Work task: Please transcribe the listing in its entirety, character for character.

Data segment:
Content starts

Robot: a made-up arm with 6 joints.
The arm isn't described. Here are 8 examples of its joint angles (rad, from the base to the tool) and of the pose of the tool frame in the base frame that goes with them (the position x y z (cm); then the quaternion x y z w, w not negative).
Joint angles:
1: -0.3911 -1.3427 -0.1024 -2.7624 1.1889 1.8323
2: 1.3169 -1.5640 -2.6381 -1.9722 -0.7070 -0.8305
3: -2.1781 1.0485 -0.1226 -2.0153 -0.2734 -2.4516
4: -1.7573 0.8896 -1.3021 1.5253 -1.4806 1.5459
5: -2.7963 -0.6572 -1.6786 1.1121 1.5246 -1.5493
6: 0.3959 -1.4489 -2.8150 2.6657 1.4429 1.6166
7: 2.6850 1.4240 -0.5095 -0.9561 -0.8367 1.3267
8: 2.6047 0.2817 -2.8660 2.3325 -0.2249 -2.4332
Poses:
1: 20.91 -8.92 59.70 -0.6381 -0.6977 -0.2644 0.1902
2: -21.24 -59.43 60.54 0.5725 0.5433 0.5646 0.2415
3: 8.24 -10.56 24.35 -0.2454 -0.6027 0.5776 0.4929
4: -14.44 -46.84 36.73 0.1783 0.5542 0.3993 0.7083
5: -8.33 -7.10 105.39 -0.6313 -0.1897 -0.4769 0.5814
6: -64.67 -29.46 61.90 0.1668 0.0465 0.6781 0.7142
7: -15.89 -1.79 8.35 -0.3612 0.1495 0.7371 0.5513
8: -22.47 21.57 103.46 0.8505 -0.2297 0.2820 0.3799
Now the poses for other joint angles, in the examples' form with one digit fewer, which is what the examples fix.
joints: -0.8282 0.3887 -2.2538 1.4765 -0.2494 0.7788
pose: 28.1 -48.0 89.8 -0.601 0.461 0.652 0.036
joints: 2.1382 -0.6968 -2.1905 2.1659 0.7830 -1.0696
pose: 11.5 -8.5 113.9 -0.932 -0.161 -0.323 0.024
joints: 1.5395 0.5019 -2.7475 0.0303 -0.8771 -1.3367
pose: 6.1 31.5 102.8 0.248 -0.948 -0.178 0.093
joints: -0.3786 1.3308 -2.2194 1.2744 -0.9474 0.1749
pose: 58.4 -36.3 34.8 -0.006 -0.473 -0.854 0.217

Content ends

Answer to this problem:
Robot: a made-up arm with 6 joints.
The arm isn't described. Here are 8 examples of its joint angles (rad, from the base to the tool) and of the pose of the tool frame in the base frame that goes with them (the position x y z (cm); then the quaternion x y z w, w not negative).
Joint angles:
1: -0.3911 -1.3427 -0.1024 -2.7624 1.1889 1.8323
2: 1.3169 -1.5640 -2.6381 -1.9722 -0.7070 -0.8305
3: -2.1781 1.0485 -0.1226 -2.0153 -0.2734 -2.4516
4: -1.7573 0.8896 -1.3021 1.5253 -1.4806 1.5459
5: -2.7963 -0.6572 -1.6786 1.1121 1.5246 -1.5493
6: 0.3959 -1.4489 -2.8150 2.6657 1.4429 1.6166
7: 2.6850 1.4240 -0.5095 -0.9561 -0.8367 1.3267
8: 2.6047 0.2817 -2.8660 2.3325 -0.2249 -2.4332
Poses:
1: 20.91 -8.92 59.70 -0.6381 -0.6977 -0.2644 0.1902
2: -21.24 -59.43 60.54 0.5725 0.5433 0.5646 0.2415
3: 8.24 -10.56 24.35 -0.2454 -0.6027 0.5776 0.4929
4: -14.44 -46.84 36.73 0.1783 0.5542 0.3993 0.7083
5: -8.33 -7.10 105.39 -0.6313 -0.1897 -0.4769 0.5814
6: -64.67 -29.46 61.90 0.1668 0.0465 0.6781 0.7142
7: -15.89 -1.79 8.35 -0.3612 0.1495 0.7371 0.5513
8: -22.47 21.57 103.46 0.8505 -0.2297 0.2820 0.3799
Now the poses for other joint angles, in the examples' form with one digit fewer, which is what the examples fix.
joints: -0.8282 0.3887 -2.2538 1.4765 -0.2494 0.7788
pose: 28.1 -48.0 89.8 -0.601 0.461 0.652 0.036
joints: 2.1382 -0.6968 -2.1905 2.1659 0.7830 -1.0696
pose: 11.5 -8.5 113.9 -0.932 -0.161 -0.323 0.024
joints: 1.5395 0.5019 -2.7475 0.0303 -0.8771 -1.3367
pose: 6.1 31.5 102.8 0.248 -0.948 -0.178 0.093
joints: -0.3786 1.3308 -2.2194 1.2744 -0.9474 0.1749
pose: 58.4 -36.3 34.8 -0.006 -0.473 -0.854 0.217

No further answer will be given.